Records contained in a dataset
○ ○ ○

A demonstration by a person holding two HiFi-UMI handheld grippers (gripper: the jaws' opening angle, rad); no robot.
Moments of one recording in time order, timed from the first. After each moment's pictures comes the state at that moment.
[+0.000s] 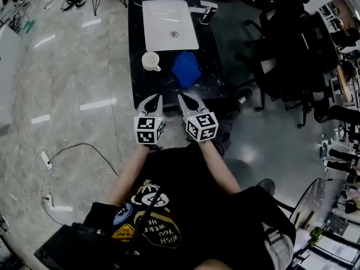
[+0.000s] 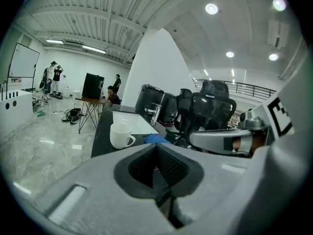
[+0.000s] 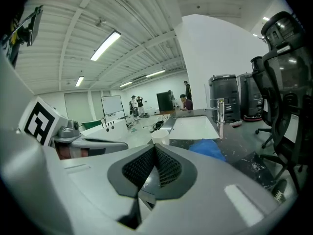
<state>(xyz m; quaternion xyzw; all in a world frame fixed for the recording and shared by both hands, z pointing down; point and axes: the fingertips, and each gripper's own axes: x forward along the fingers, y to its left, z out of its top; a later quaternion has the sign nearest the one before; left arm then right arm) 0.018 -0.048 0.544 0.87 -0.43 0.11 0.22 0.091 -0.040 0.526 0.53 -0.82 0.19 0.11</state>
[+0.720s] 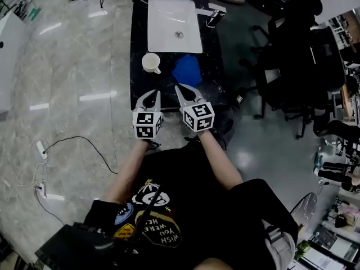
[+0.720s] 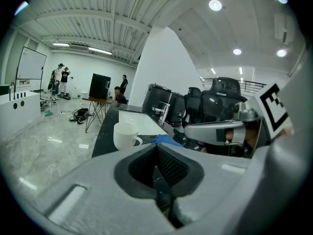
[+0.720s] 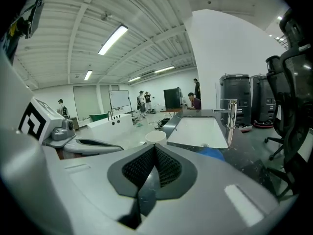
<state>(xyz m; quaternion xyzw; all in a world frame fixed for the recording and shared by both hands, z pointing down) 0.025 -0.089 0.565 0.85 -0.47 0.11 0.22 0.096 -0.104 0.542 0.48 -0.84 0.17 0.15</state>
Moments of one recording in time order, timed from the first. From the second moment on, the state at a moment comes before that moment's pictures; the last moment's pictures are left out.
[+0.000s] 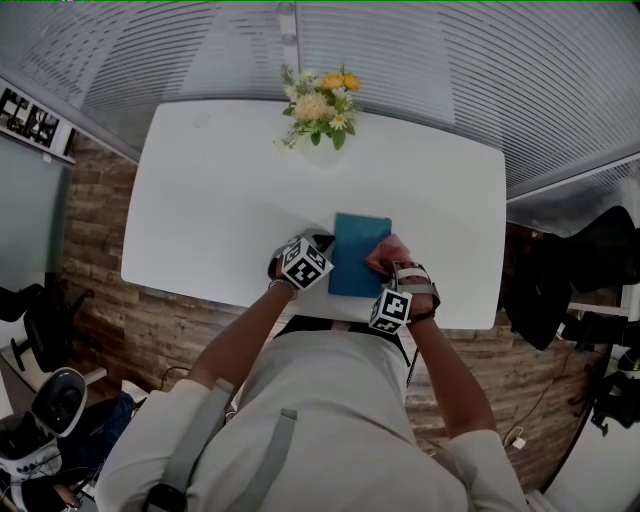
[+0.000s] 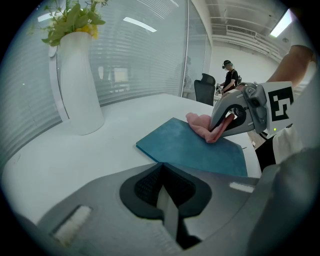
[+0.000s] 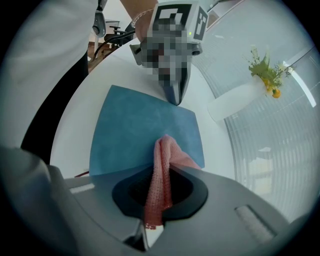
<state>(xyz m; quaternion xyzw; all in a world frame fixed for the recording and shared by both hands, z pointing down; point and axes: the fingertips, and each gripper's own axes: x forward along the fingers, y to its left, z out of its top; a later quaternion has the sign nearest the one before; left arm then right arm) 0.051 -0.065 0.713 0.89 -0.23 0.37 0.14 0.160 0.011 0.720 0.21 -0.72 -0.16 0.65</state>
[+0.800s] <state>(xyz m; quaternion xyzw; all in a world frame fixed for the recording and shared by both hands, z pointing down) 0.052 -0.065 0.713 0.89 -0.23 0.37 0.14 0.159 0.031 0.724 0.20 -0.73 -0.15 0.64</state>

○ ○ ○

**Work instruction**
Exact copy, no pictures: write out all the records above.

**Answer to the exercise**
A demonstration by a person holding two HiFi-UMI handheld grippers (gripper: the jaws' opening angle, rad); no robot.
Moments of one recording in time order, timed from the first. After each moment's pictures comes the state at that moment.
[+0.000s] 
[+0.000s] 
[+0.000s] 
<state>(xyz m; quaternion xyzw; all in a world frame fixed for the recording and shared by both hands, z pointing down; point and axes: the fingertips, and each gripper's own axes: x forward along the fingers, y to its left, z out of its top; a later quaternion has the sign nearest the one before; left arm then right arm) 0.018 -0.048 0.544 0.87 -0.43 0.11 0.22 0.091 -0.040 0.526 0.53 -0.82 0.19 0.11</state>
[+0.720s] 
[+0.720s] 
[+0.720s] 
<state>(xyz m; quaternion xyzw; all in a world frame fixed for the recording and shared by both hands, z pointing down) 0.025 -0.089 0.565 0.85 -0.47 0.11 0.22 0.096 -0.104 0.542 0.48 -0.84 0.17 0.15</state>
Moments of one recording in time order, timed from the first. From the second moment on, the state at a moment comes before that moment's pictures; the last moment's pictures are left out.
[+0.000s] 
[+0.000s] 
[+0.000s] 
<state>(xyz m; quaternion xyzw; all in a world frame fixed for the recording and shared by both hands, z pointing down; point and axes: the fingertips, and each gripper's own axes: x forward along the fingers, y to its left, z out of its top; a later quaternion has the sign nearest the one before; left arm then right arm) 0.051 -0.065 0.713 0.89 -0.23 0.37 0.14 0.160 0.011 0.720 0.21 -0.72 -0.16 0.65</state>
[+0.800s] <state>(xyz m; quaternion xyzw; all in a world frame fixed for the recording and shared by both hands, z pointing down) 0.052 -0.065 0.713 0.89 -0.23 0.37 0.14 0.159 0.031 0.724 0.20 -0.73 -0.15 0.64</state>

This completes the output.